Return every line of the listing exactly as written.

_ _ _

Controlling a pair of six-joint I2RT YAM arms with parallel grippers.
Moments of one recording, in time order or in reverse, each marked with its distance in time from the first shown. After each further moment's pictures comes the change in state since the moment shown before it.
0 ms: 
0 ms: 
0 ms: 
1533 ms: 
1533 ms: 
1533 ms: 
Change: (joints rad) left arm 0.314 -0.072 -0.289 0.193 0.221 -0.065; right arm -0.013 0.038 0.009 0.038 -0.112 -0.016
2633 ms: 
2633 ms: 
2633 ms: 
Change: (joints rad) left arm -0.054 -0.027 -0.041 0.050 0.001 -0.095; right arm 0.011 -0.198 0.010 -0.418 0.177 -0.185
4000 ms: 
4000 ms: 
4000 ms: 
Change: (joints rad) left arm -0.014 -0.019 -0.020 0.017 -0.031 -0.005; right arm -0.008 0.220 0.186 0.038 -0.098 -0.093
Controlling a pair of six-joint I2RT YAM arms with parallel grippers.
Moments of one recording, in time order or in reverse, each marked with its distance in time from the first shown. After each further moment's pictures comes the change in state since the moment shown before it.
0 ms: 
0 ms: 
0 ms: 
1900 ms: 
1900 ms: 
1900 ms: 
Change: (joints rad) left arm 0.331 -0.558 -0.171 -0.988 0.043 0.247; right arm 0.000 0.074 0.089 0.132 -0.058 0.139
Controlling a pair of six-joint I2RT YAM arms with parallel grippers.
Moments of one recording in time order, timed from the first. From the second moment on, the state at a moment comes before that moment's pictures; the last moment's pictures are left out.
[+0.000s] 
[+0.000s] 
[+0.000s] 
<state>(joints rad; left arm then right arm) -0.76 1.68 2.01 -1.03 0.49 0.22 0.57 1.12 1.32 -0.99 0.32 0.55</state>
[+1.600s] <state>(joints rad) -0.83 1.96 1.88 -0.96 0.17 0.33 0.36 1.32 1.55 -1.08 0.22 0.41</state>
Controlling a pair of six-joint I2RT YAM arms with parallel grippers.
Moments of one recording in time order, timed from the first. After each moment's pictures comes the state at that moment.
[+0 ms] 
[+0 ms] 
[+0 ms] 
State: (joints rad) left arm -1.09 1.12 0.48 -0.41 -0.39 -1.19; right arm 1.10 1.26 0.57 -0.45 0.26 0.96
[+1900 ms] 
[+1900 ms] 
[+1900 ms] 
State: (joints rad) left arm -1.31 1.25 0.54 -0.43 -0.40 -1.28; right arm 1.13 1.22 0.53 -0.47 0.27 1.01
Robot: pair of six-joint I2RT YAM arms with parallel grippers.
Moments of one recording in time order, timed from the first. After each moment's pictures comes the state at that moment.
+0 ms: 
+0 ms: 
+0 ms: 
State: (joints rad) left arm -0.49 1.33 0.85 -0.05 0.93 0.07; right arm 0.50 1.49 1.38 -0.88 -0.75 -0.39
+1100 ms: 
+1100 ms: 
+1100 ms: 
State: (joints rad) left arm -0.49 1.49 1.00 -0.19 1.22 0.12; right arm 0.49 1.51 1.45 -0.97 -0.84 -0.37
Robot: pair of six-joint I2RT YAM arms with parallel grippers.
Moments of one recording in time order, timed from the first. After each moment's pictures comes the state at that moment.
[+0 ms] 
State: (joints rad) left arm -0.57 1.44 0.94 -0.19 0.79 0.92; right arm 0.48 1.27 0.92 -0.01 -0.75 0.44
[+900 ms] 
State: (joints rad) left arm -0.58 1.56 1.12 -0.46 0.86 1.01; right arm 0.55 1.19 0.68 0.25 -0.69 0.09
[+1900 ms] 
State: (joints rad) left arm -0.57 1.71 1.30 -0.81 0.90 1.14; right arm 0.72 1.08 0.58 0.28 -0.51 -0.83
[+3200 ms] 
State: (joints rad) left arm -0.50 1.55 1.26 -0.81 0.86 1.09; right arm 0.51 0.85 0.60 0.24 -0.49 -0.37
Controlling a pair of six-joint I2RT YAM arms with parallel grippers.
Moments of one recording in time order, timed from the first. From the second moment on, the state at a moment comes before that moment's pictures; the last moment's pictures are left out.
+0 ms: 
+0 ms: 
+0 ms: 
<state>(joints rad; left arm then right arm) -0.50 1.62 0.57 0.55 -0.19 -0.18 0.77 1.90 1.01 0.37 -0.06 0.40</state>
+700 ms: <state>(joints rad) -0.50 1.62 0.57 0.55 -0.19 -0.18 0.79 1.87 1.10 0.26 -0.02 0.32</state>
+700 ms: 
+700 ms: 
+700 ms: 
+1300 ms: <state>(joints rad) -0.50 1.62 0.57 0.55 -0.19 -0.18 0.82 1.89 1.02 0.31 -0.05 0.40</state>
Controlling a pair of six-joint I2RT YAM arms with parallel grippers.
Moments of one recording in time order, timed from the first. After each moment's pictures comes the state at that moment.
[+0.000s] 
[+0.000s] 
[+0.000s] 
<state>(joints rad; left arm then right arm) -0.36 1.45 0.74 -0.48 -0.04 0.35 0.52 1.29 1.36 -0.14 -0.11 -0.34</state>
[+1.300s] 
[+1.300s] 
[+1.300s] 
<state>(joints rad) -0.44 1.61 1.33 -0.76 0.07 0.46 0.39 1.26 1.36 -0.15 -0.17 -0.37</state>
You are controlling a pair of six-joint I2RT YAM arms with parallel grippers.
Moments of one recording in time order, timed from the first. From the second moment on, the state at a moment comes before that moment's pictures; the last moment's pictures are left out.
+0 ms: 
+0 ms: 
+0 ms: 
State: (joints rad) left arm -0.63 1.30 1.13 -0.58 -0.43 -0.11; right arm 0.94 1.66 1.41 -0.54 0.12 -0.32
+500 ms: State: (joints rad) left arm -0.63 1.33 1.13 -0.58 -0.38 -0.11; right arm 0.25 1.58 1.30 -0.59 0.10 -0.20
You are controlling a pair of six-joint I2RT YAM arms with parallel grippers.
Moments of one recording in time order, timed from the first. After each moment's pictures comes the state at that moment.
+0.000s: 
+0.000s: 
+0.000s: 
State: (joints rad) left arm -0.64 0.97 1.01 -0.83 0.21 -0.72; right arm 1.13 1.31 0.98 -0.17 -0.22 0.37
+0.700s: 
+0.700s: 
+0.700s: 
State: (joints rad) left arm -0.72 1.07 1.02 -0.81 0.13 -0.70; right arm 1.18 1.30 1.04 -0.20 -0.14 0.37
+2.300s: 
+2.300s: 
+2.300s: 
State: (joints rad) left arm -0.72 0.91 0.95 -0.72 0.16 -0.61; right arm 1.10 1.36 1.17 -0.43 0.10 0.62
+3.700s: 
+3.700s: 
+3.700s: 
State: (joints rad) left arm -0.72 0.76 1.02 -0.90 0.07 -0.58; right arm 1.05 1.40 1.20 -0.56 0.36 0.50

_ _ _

--- Answer box ---
Controlling a pair of six-joint I2RT YAM arms with parallel grippers.
Moments of one recording, in time order or in reverse, each marked with its distance in time from the first shown. After each further moment's pictures comes the change in state since the moment shown before it.
0 ms: 
0 ms: 
0 ms: 
1533 ms: 
1533 ms: 
1533 ms: 
Change: (joints rad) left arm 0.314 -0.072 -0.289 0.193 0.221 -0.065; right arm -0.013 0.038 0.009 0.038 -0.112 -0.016
2633 ms: 
2633 ms: 
2633 ms: 
Change: (joints rad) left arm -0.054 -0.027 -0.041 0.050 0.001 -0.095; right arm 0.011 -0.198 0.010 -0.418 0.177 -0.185
4000 ms: 
4000 ms: 
4000 ms: 
Change: (joints rad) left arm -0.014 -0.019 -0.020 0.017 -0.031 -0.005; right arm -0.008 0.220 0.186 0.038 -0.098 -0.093
Controlling a pair of six-joint I2RT YAM arms with parallel grippers.
Moments of one recording, in time order or in reverse, each marked with its distance in time from the first shown. After each further moment's pictures comes the change in state since the moment shown before it.
0 ms: 
0 ms: 
0 ms: 
1900 ms: 
1900 ms: 
1900 ms: 
Change: (joints rad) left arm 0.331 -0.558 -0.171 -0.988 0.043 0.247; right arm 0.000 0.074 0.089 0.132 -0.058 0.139
Controlling a pair of six-joint I2RT YAM arms with parallel grippers.
Moments of one recording in time order, timed from the first. From the second moment on, the state at a moment comes before that moment's pictures; the last moment's pictures are left out.
[+0.000s] 
[+0.000s] 
[+0.000s] 
<state>(joints rad; left arm then right arm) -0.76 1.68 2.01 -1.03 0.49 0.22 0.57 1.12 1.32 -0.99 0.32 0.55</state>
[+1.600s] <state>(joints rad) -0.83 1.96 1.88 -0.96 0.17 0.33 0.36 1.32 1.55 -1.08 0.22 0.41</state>
Controlling a pair of six-joint I2RT YAM arms with parallel grippers.
Moments of one recording in time order, timed from the first. After each moment's pictures comes the state at that moment.
[+0 ms] 
[+0 ms] 
[+0 ms] 
State: (joints rad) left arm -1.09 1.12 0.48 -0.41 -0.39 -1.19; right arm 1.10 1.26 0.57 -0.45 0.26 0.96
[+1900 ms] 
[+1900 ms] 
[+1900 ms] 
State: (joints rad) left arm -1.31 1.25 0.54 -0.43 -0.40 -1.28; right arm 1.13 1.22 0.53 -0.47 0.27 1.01
Robot: pair of six-joint I2RT YAM arms with parallel grippers.
Moments of one recording in time order, timed from the first. After each moment's pictures comes the state at that moment.
+0 ms: 
+0 ms: 
+0 ms: 
State: (joints rad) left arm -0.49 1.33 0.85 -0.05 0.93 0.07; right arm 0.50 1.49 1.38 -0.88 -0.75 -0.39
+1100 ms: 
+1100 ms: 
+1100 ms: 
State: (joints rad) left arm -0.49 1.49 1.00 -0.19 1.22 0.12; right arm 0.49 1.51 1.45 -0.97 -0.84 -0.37
Robot: pair of six-joint I2RT YAM arms with parallel grippers.
Moments of one recording in time order, timed from the first. After each moment's pictures comes the state at that moment.
[+0 ms] 
State: (joints rad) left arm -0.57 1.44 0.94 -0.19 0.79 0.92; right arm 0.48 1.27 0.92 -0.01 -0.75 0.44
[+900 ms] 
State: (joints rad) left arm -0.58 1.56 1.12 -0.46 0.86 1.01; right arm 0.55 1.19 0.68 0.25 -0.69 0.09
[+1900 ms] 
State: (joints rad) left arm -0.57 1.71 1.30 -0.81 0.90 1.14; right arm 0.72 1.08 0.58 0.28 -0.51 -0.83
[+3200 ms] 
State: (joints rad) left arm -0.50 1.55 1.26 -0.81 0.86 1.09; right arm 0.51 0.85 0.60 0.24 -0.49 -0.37
Controlling a pair of six-joint I2RT YAM arms with parallel grippers.
Moments of one recording in time order, timed from the first. From the second moment on, the state at a moment comes before that moment's pictures; the last moment's pictures are left out.
+0 ms: 
+0 ms: 
+0 ms: 
<state>(joints rad; left arm then right arm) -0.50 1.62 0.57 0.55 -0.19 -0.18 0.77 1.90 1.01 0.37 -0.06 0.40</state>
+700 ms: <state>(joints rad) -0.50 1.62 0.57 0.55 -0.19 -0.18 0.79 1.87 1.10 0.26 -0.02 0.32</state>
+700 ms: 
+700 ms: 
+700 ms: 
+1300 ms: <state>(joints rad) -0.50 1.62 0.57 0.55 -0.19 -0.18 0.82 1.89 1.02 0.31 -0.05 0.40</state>
Controlling a pair of six-joint I2RT YAM arms with parallel grippers.
Moments of one recording in time order, timed from the first. After each moment's pictures comes the state at that moment.
[+0.000s] 
[+0.000s] 
[+0.000s] 
<state>(joints rad; left arm then right arm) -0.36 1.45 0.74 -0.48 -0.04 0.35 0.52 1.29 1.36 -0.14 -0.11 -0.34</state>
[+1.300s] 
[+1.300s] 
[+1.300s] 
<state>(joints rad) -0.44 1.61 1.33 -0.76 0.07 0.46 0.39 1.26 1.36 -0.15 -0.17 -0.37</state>
You are controlling a pair of six-joint I2RT YAM arms with parallel grippers.
Moments of one recording in time order, timed from the first. From the second moment on, the state at a moment comes before that moment's pictures; the last moment's pictures are left out.
+0 ms: 
+0 ms: 
+0 ms: 
State: (joints rad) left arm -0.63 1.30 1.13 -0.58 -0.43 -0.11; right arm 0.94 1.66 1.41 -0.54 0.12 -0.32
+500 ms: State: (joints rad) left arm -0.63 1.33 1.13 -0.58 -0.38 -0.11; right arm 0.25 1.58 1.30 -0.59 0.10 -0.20
You are controlling a pair of six-joint I2RT YAM arms with parallel grippers.
Moments of one recording in time order, timed from the first. After each moment's pictures comes the state at that moment.
+0.000s: 
+0.000s: 
+0.000s: 
State: (joints rad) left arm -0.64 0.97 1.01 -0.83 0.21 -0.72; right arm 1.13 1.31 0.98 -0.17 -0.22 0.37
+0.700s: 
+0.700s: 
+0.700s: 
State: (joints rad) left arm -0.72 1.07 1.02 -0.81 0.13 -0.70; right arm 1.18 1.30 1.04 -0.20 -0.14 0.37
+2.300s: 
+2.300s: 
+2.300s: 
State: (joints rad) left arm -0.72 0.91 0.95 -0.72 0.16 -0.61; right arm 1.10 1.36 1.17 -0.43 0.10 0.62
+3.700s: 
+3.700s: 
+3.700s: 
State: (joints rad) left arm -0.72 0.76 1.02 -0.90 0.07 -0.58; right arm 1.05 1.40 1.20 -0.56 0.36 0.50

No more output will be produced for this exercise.